「歳をとった親が言うことを聞いてくれない」。誰もが一度はこんな経験をしているのではないでしょうか。「親がいつまでも自分のことを若いと思っている」「病院ギライがなおらない」「お酒の量が減らない」などその悩みはさまざまです。親のことを思って言ったのにもかかわらず、いつも喧嘩になってしまうのは、実は伝え方に問題があります。そんな問題を解決すべく、『歳をとった親とうまく話せる言いかえノート』が発刊されました。本記事では書籍の一部を抜粋してお届けします。
歳をとっても親と仲良くいられる人の考え方
親とのコミュニケーションで「最重要」と言っていいくらい大切なのが、「子ども自身が親の『看取者(かんしゅしゃ)』になりきり、振る舞う」ことです。
親子関係における看取者とは、自分が「歳をとった親をケアする立場の人間だ」という自覚を持ったうえで、相手の状況を観察し、適切な対処・コミュニケーションに努める人のことを指します。
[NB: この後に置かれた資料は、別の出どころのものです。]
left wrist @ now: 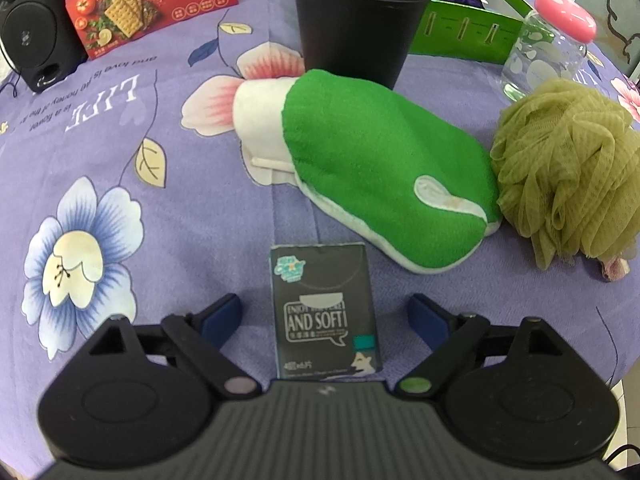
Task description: Organize soft objects
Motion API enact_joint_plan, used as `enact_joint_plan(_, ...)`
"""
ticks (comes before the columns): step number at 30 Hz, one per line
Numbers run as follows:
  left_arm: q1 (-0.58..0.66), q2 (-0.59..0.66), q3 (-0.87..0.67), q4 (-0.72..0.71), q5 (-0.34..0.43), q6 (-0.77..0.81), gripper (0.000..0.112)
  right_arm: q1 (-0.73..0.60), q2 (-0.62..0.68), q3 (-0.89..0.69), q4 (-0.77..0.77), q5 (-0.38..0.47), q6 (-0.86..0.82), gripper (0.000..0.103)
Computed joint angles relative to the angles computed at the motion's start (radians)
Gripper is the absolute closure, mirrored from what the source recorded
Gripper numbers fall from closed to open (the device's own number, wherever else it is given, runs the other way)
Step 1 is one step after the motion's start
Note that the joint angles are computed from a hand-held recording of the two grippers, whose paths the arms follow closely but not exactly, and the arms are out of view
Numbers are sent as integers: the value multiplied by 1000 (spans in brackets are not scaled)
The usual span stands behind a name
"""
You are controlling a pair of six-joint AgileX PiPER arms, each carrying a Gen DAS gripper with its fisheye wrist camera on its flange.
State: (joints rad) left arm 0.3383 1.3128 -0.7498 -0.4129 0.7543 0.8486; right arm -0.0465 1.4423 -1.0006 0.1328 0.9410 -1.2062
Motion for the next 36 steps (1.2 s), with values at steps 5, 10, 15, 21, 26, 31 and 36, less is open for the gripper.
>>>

看取者は、親の言葉に過敏に反応して、感情をぶつけることはしません。口論や争いの火種をつくり、親子関係をこじらせるだけだからです。
たとえば、親と外食に行った際に、親がごはんをほとんど残したとします。そのとき「なんでも残さず食べなきゃダメじゃない。ちゃんと食べてよ」などと、感情に任せて注意するのは望ましくありません。
なぜなら、人間は老化とともに、食べられる量が減るからです。「思っていたよりもお腹に入らない」といったことは少なくありません。「昔はモリモリ食べていた」というイメージを持っているかもしれませんが、老化とともに「適切な食事量」に落ち着くこともあります。家で軽く食事をしてきて、お腹がいっぱいの可能性もあります。
子ども自身が「看取者」としての自覚を持ち、「歳をとった親は、昔の親とは違うんだ」と認識していれば、こういった可能性があることに気づくようになるでしょう。もちろん、心配ならば「なぜ、ごはんを残すのか」を確認してみてください。
いずれにせよ、一歩引いたところから、親の様子を観察し、適切な対処・コミュニケーションに努めることが「看取者になる」ことの本質です。「どうしたら親をいい方向に導けるのか」という視点でコミュニケーションを取ってください。
看取者になれると「親は歳をとった。ケアが必要なのだから、わがままも仕方ないよね」と、寛容な心が育まれてきます。それがコミュニケーション上のストレスを減らします。相手を受け入れる余裕が生まれると、親との時間が今以上に居心地のいいものになるはずです。